> [Supplied information]
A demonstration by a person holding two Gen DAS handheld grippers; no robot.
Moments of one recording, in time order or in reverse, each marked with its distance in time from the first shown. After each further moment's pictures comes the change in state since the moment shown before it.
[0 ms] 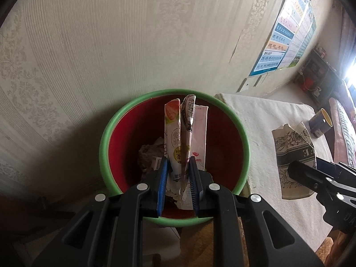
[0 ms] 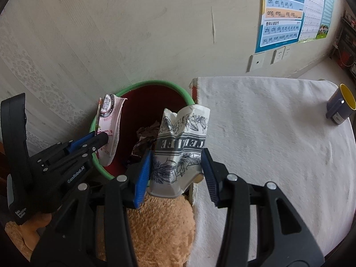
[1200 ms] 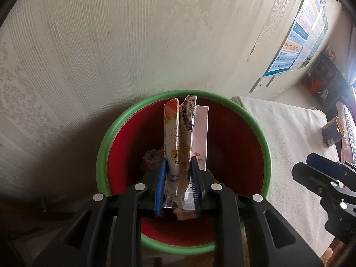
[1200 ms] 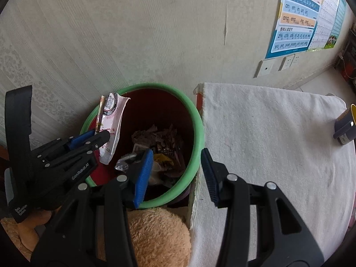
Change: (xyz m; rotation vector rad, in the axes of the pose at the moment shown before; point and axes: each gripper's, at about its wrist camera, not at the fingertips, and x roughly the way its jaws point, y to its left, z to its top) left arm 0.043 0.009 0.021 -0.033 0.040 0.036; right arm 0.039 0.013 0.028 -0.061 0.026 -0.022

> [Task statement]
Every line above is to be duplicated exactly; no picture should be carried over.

> [Exercise solution]
A demonstration by a person holding two Gen DAS handheld grippers; no robot.
Moments of one recording, in time order or in reverse, each marked with its distance in time from the first shown. After each further moment's pictures comes the change in state since the moment shown before it.
[0 ms] 
[0 ms] 
[1200 ms] 
[1200 ms] 
Change: (xyz m; rotation vector rad, in the axes of the pose at the moment shown before; point and axes: each gripper's, at about its wrist camera, not at the fingertips, and x roughly the way its jaws point, y to its left, z to its top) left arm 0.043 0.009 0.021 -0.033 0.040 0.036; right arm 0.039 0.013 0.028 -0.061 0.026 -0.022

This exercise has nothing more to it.